START Source information

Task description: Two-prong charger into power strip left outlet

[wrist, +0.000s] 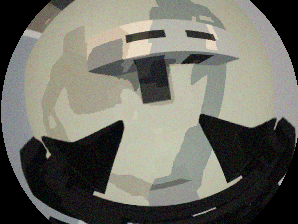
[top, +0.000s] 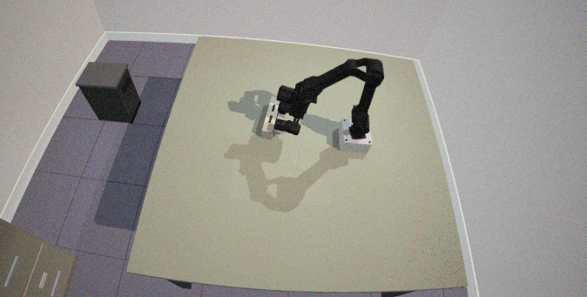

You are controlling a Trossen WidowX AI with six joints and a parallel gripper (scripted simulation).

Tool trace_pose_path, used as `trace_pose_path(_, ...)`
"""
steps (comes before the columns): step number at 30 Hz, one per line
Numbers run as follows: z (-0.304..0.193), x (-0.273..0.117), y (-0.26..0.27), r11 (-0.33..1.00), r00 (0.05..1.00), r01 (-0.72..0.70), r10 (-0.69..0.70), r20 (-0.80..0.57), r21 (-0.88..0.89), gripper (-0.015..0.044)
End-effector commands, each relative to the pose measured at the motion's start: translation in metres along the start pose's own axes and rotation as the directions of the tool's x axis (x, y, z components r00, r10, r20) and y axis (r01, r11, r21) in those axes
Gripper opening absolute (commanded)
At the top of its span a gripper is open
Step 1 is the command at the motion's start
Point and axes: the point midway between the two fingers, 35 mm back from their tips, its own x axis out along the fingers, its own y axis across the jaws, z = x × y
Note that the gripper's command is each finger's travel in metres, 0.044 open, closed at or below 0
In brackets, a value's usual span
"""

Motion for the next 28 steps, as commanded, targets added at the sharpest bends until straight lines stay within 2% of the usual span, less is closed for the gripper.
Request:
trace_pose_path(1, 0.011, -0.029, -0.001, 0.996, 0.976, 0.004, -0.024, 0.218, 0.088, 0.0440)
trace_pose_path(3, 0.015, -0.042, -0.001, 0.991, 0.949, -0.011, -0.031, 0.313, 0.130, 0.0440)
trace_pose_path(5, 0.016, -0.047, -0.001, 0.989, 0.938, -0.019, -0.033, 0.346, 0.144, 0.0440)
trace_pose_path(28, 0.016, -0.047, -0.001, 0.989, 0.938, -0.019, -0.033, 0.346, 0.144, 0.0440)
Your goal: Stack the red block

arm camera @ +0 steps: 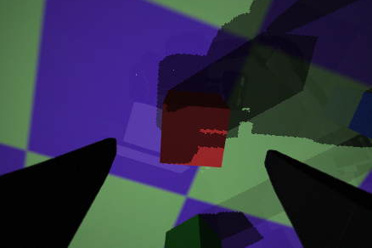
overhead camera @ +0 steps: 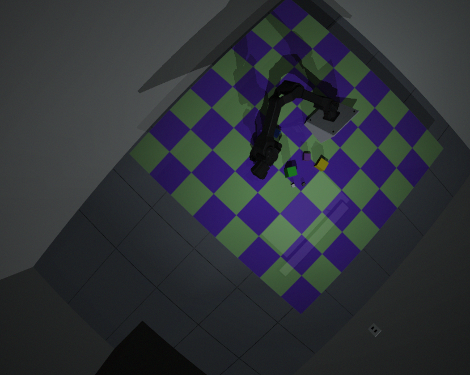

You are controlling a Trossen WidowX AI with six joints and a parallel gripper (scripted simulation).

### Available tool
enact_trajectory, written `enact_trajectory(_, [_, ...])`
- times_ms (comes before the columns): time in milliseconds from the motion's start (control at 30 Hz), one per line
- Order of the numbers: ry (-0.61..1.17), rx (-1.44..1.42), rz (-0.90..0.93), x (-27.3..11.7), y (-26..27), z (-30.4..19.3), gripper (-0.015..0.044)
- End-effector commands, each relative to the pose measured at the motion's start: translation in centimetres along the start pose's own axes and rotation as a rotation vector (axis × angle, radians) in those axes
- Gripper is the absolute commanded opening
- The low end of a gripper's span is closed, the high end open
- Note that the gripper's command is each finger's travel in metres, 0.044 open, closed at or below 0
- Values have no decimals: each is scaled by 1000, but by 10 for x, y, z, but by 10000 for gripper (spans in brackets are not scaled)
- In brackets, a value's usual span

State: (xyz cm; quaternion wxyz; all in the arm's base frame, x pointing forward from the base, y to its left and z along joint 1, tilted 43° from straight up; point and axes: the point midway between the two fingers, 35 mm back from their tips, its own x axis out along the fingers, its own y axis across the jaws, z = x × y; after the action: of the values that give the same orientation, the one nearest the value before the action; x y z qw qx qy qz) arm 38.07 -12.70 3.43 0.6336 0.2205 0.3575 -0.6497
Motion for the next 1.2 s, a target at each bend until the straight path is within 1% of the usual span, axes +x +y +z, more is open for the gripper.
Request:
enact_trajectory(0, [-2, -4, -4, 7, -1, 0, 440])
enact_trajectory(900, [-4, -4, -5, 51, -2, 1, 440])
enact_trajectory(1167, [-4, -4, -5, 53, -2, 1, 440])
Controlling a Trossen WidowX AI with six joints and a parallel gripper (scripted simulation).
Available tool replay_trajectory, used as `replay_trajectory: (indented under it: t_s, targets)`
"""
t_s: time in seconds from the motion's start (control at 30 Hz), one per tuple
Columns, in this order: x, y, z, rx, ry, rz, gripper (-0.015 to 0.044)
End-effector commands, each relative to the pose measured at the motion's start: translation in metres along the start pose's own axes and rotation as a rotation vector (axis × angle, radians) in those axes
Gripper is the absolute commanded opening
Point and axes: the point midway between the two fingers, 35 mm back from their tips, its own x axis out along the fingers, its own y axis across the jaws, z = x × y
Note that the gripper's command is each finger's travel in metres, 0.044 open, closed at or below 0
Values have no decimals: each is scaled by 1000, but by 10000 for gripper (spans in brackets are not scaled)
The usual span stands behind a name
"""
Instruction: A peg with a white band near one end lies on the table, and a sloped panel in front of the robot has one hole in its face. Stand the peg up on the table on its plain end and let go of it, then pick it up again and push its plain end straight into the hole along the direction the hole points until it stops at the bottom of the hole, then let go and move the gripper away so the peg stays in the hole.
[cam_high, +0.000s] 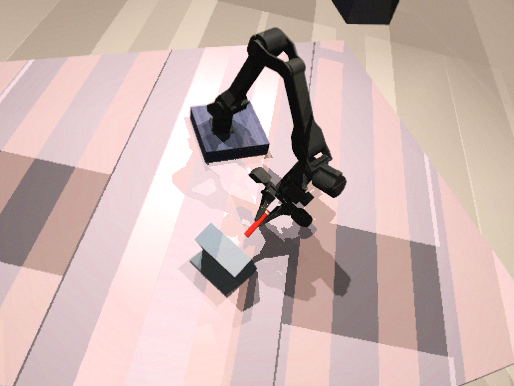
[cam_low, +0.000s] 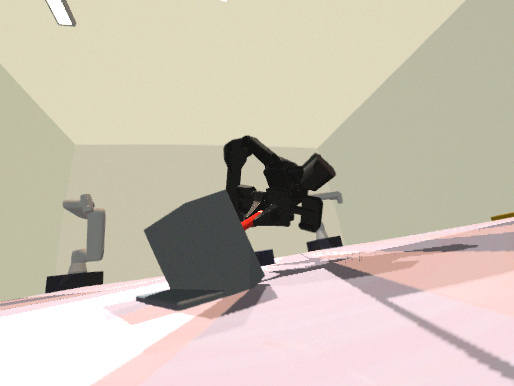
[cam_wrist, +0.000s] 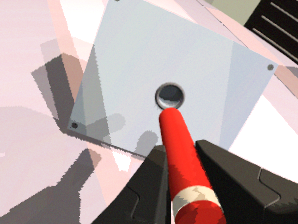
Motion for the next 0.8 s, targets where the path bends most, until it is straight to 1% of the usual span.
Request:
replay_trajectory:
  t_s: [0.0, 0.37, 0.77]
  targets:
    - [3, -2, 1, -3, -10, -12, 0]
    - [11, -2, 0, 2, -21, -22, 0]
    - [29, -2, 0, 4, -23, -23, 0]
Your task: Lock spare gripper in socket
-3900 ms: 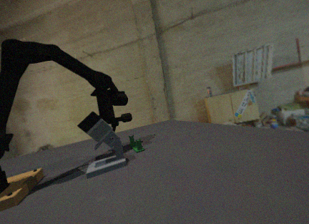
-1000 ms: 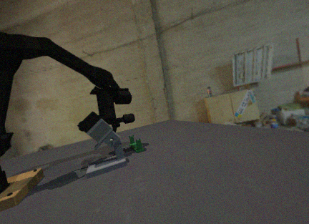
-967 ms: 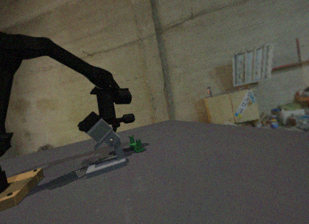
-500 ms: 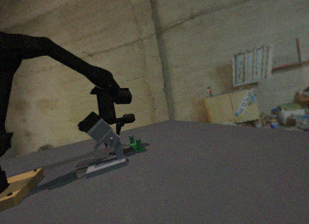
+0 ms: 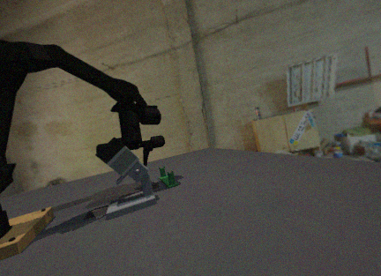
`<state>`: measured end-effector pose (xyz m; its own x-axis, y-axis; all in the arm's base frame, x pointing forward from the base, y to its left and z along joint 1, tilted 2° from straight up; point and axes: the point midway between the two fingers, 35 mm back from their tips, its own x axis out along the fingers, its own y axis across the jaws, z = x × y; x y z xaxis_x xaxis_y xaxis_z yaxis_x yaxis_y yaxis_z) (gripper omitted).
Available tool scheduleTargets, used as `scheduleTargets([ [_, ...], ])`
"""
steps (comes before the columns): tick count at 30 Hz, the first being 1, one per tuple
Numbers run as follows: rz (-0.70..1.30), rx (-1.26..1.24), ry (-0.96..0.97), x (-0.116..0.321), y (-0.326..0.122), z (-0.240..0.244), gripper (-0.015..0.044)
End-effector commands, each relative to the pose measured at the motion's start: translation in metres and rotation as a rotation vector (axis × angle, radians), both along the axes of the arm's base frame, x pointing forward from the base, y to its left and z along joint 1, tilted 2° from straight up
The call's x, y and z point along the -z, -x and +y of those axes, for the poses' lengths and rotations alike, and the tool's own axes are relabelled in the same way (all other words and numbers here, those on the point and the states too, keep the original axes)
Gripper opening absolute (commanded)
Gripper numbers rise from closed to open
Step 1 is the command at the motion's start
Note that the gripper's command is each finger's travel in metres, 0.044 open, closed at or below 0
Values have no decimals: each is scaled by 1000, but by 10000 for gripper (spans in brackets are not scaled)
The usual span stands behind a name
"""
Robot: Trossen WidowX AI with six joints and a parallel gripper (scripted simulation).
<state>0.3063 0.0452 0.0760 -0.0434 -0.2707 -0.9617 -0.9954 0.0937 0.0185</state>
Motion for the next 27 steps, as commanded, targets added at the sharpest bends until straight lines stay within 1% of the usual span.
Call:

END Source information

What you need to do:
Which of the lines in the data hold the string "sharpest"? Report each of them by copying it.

Response:
Motion for the next 28 steps, as commanded, targets added at the sharpest bends until straight lines stay within 2% of the usual span, less is closed for the gripper.
Motion for the next 27 steps, as commanded, targets added at the sharpest bends until straight lines stay within 1% of the usual span.

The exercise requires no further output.